▸ **Task objective**
Within these entries, which lines include the string "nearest"? Copy each one.

(Data extracted from a collection)

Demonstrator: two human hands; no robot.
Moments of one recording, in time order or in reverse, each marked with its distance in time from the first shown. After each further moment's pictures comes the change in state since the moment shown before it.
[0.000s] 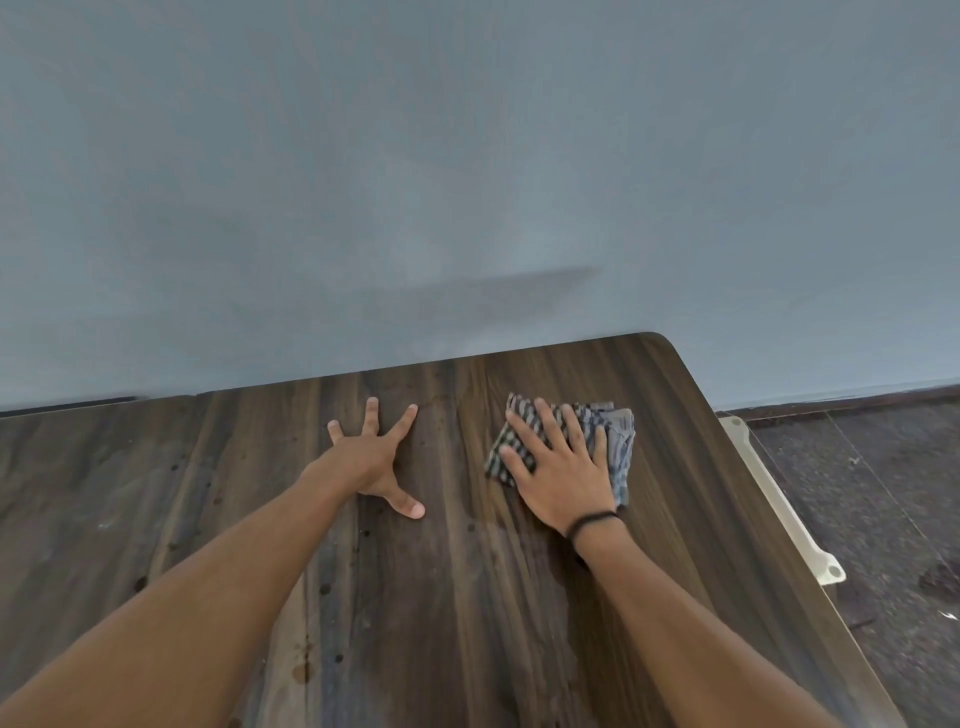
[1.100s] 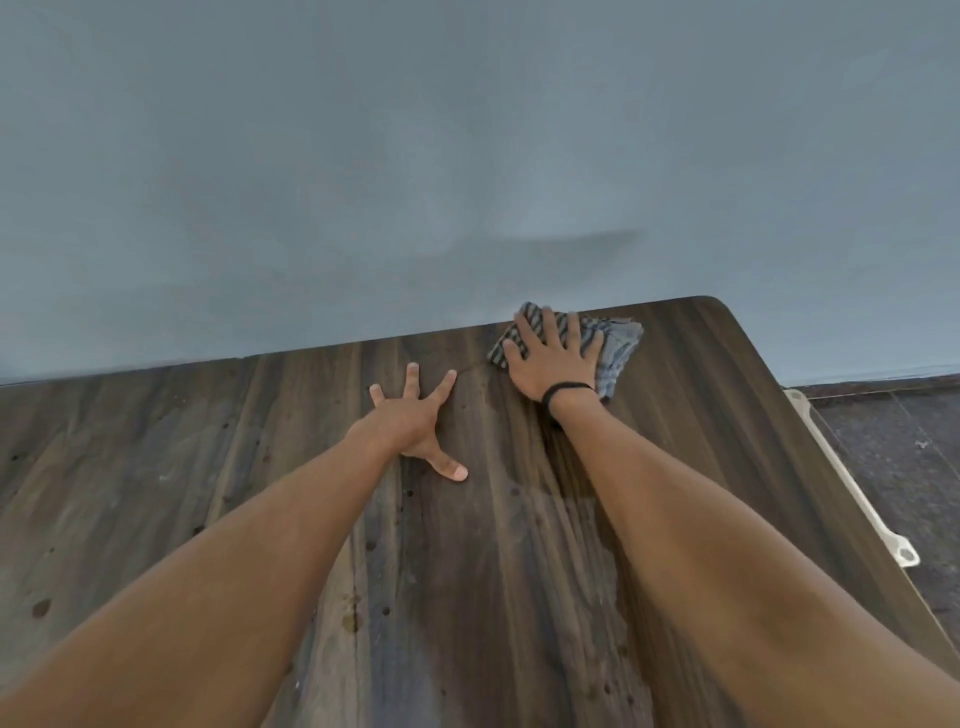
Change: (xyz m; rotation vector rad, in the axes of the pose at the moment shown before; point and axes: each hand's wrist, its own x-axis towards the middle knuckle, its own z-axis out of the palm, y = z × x) left_hand 0.006 -0.003 0.006 0.000 0.021 -0.002; right_hand 0.107 -0.053 -0.001 0.038 -0.082 0.055
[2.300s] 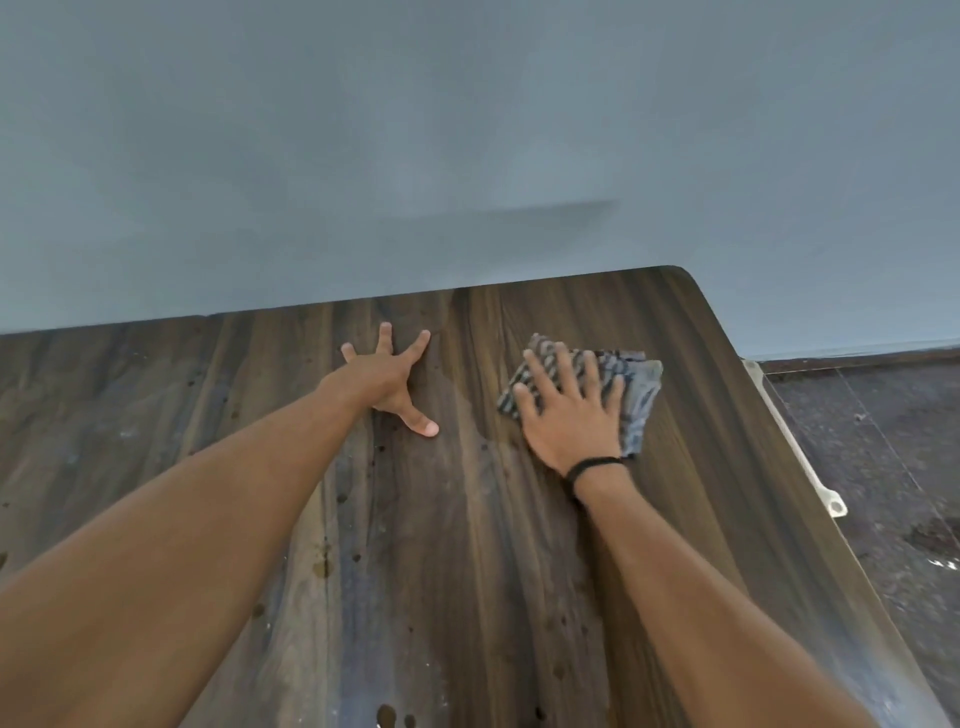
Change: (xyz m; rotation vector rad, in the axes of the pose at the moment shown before) left_hand 0.002 -0.003 0.000 -0.064 0.024 0.002; right_hand -0.130 0.047 0.016 -0.038 0.072 -0.003
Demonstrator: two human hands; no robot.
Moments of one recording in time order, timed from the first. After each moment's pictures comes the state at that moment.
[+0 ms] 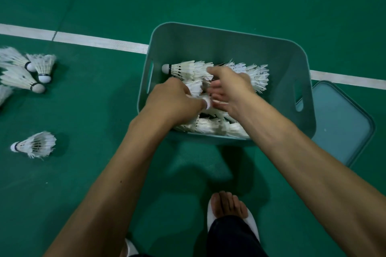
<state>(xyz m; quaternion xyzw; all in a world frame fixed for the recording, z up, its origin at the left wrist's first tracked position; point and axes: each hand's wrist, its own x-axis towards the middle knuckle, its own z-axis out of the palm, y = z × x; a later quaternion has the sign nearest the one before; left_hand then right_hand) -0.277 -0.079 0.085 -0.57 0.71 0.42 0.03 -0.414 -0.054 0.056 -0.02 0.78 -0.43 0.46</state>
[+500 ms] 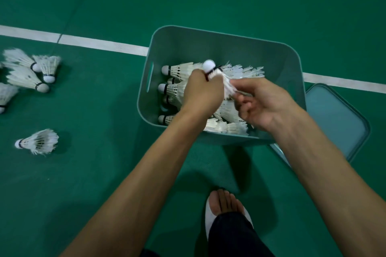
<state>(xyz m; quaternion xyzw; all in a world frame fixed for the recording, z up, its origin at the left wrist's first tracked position) -0.333 -0.050 0.084 -0.57 0.49 0.63 -0.19 -0.449 0.004 0.092 0.03 0.67 -0.48 0.57</state>
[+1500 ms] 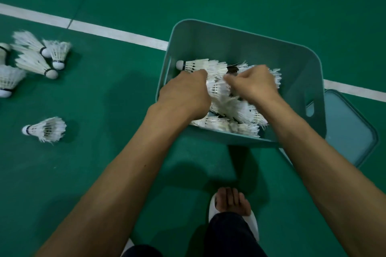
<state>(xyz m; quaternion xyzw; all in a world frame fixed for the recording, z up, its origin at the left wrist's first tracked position) -0.274 -0.081 0.089 -0.51 0.80 0.32 0.05 -0.434 -0.046 0.061 -0.32 0.88 -0.20 0.30</state>
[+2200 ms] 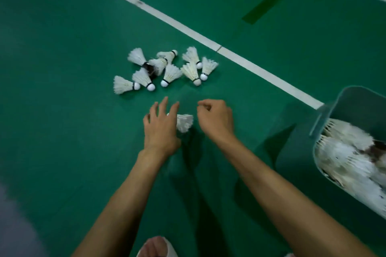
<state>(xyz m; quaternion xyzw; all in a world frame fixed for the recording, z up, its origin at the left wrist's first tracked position) 0.042 -0.084 0.006 -0.76 0.64 0.13 0.03 -0.094 -0.122 0.036 -0.54 0.70 -0.24 0.40</state>
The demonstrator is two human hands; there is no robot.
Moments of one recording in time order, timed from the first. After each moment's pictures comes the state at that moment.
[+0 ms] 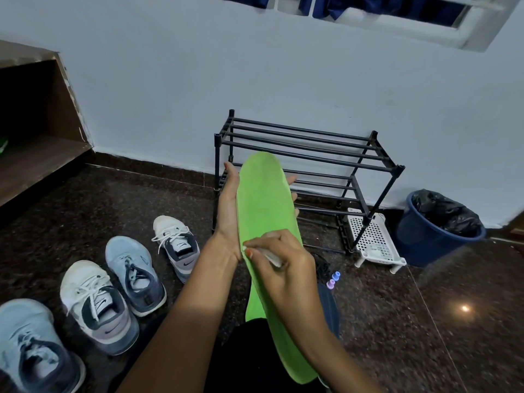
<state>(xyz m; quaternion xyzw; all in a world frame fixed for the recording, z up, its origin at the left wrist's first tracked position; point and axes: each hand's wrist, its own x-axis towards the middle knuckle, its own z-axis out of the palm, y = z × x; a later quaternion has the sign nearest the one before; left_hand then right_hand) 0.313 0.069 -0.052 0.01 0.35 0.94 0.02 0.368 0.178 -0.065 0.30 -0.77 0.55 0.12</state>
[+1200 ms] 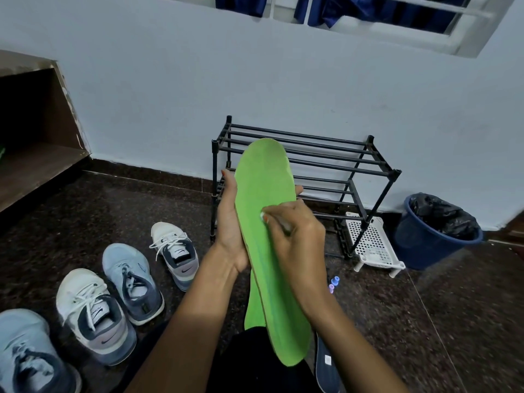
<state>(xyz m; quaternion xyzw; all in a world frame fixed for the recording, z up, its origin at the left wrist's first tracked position) 0.320 0.077 -0.048 0.03 0.36 0.93 -0.01 0.325 0.174 -0.044 0.25 -0.81 0.47 0.23</state>
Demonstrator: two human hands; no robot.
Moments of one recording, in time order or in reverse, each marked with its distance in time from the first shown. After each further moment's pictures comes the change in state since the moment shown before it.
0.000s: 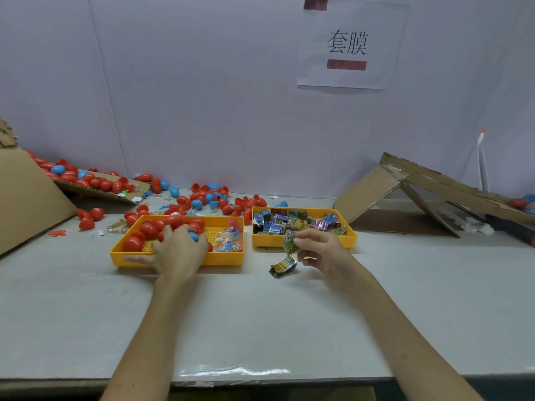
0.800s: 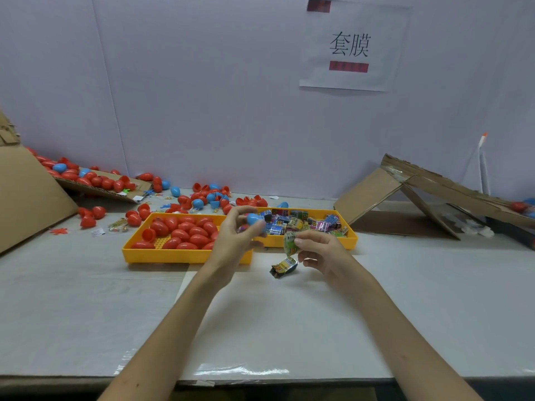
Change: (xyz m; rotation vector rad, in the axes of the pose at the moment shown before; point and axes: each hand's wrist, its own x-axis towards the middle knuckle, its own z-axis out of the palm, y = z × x) left_hand -0.049 0.052 0.013 -1.166 -0.453 0.420; right_hand -0.002 -0.003 0.003 0.018 0.023 0.025
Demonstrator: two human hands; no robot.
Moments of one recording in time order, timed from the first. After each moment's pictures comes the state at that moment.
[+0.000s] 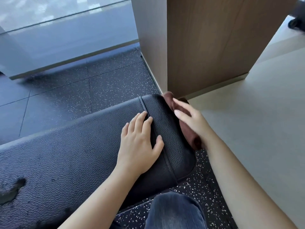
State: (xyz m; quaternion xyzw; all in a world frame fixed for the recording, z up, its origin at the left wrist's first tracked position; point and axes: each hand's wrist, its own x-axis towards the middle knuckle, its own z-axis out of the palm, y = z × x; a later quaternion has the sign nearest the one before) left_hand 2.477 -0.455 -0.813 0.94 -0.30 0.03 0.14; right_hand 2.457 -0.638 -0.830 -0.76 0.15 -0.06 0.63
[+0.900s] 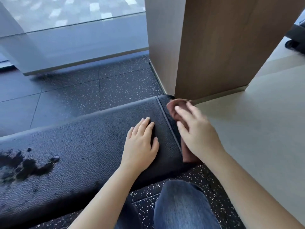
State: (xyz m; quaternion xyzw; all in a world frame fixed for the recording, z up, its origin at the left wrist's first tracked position) left_hand 2.466 -0.405 -0.817 0.94 -0.29 0.03 0.20; right_hand 2.413 -0.564 -0.783 -0.95 0.14 -0.15 0.22
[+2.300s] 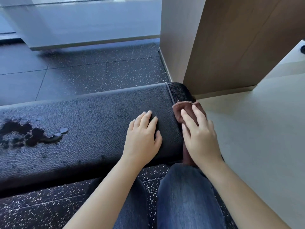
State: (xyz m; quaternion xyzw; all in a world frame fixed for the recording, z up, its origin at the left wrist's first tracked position) left_hand 2.436 -0.384 -0.814 0.94 -0.26 0.09 0.19; right_hand 2.379 -0.534 -0.800 -0.95 0.11 -0.23 0.15
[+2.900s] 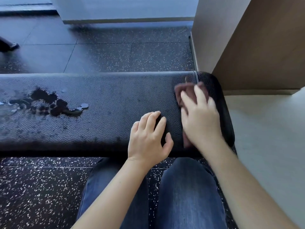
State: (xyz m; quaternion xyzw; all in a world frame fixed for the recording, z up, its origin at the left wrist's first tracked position) left_hand 2.411 -0.363 -0.822 0.96 -0.20 0.16 0.15; right_hand 2.436 -0.510 -0.804 -0.98 0.04 -0.13 0.12
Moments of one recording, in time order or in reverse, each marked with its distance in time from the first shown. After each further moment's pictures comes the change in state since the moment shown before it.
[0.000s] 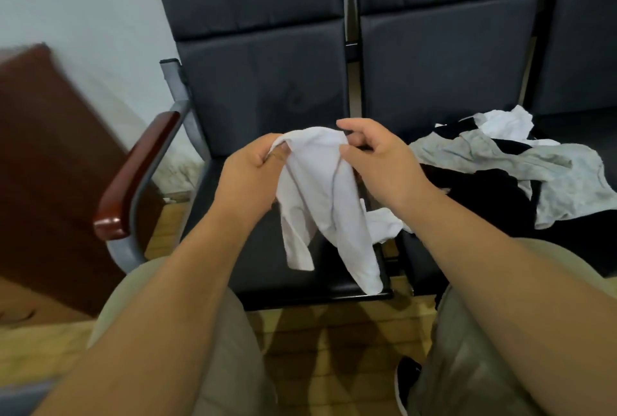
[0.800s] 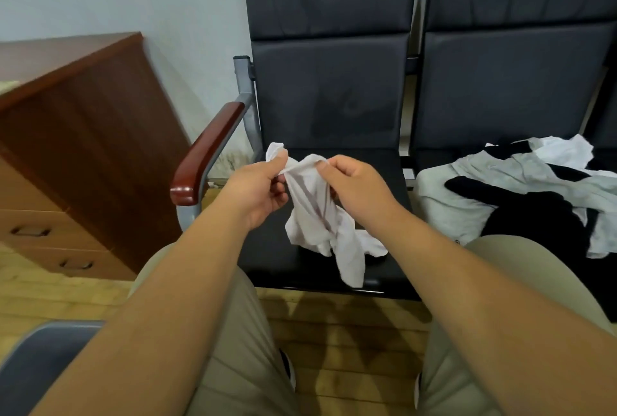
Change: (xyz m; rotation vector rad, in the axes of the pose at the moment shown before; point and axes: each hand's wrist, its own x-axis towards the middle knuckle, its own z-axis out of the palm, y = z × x) left_hand -0.014 -0.065 -0.078 -0.700 0.040 -0.553; right_hand -0.029 -0.034 0.115 0.068 -0.231 0.036
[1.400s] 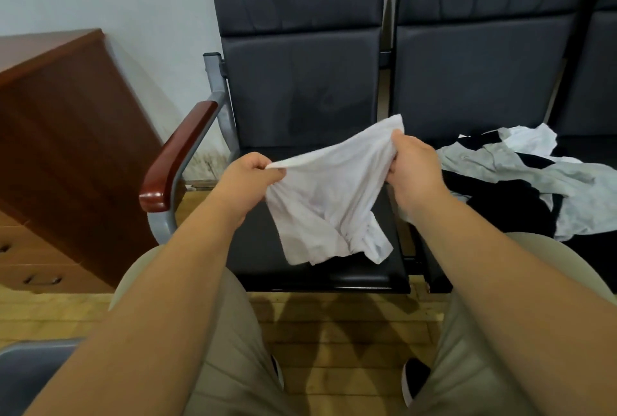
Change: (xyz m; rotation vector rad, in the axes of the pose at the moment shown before) left_hand 0.011 -0.005 0.019 0.619 0.056 0.218; right_hand 0.020 0.030 -0.093 0.511 0.526 0.368
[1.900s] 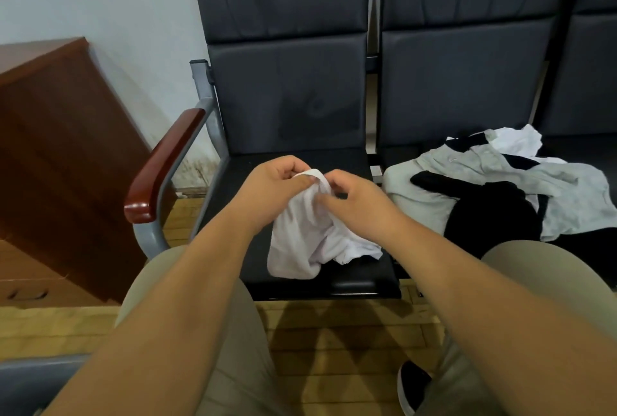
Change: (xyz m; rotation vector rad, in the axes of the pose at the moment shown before) left_hand -0.018 0.026 0.040 0.041 -0.213 0.241; right_hand -0.030 0.038 0.006 -0.802 -0.515 -0.439
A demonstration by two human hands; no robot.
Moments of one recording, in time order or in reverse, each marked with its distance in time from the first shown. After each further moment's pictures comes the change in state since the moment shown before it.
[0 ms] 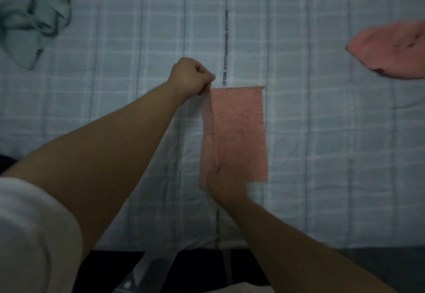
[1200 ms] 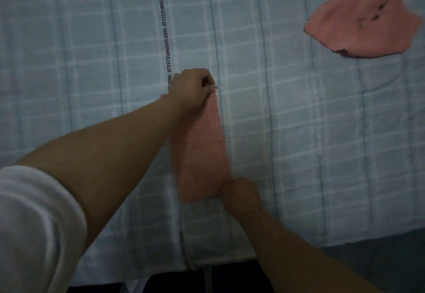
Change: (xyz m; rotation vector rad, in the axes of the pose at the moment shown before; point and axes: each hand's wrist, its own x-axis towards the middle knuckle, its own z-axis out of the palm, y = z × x) left_hand 0.050 0.031 0.146 0.533 -0.160 0.349; right_hand 0.055 0.110 -0.080 -0.082 0.057 0.283
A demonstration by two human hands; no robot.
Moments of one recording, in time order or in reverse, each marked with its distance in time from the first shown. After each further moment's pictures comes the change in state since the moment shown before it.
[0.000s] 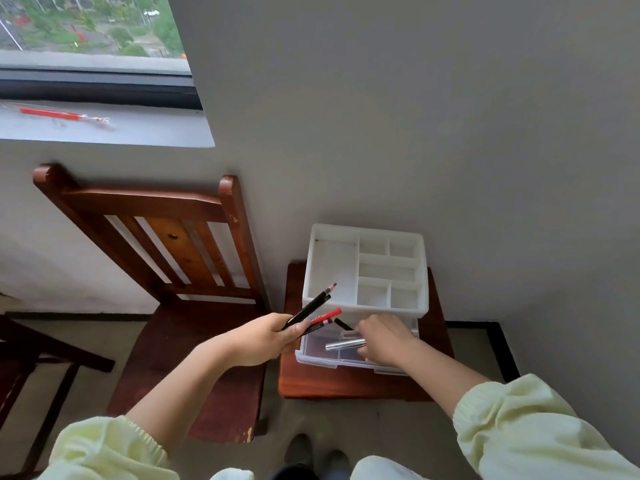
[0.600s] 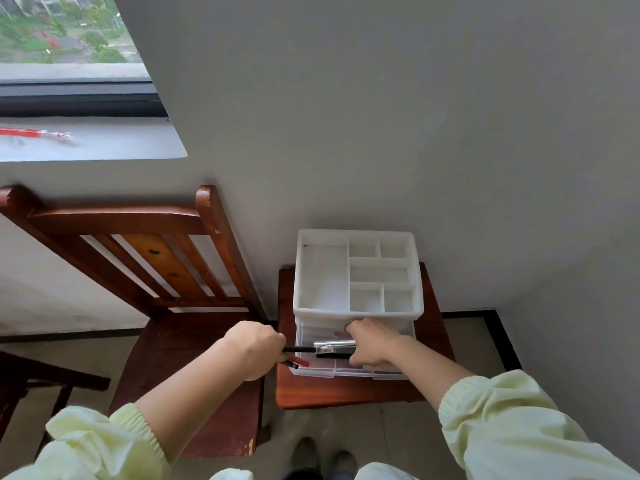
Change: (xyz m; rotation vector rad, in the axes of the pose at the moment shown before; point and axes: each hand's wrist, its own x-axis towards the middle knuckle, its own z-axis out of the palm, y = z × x) left_hand 0.020 0.032 0.000 1.324 -0.111 -0.118; right_hand 0.015 0.005 0.003 0.336 -0.158 0.067
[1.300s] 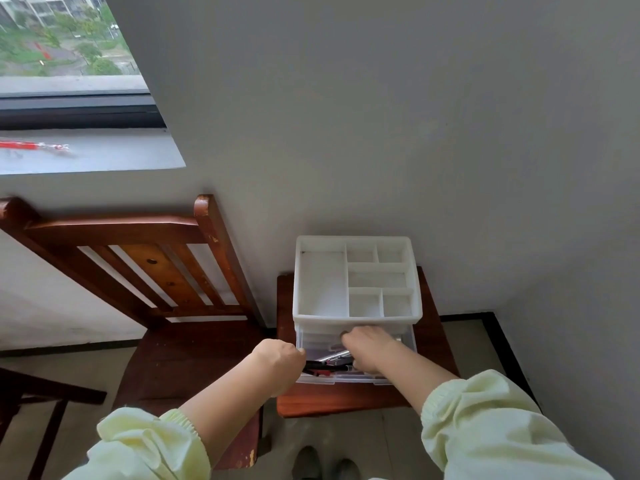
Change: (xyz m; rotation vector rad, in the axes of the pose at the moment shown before) left_hand 0.019 0.029 0.010 0.014 -0.003 0.055; right_hand 0.000 -0.011 0.001 -0.316 0.013 -0.068
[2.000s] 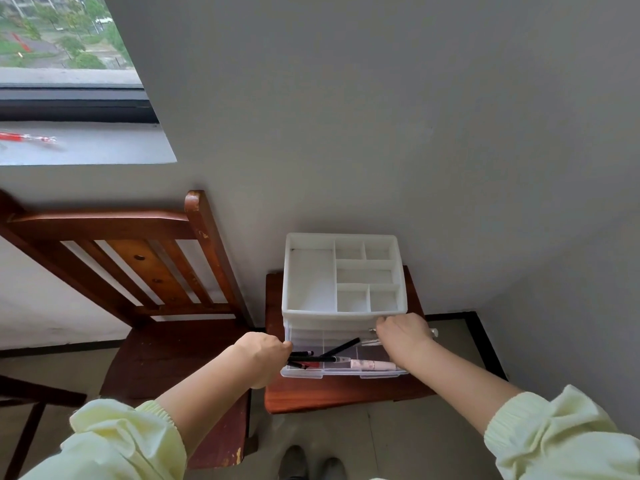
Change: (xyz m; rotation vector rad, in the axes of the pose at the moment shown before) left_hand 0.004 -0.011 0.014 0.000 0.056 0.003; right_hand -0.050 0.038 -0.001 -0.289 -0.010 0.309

▸ **Worked solution**
<state>(xyz m; quaternion xyzw; all in a world frame fixed for the recording, z up, its origin at the left wrist's first tracked position; point and axes: each hand's wrist, its own x-axis towards the middle knuckle, its own z-axis out of the palm, y = z × x; a later quaternion has the sign nearest the one before; left_hand then right_hand) -0.277 -0.079 0.085 -0.57 0.71 0.42 0.03 -0.414 -0.054 0.056 -0.02 0.78 -0.43 0.46</state>
<state>(xyz m; quaternion xyzw; all in a world frame fixed for the recording, z up, its origin at the left wrist's first tracked position; point and axes: each hand's wrist, its own x-axis towards the middle knuckle, its own z-axis out of the palm, y = z × x; a later quaternion has the sign nearest the one before; left_hand then right_hand) 0.313 0.069 -0.052 0.01 0.35 0.94 0.02 0.368 0.178 -0.065 0.30 -0.77 0.55 0.12</state>
State: (xyz m; quaternion xyzw; all in a world frame fixed for the recording, z up, its origin at the left wrist's first tracked position; point and axes: each hand's wrist, its own x-axis towards the middle knuckle, its own z-axis out of the palm, y = z × x; a later quaternion has the sign nearest the one before) left_hand 2.477 -0.455 -0.813 0.94 -0.30 0.03 0.14; right_hand 2.457 -0.638 -0.830 -0.76 0.15 -0.06 0.63

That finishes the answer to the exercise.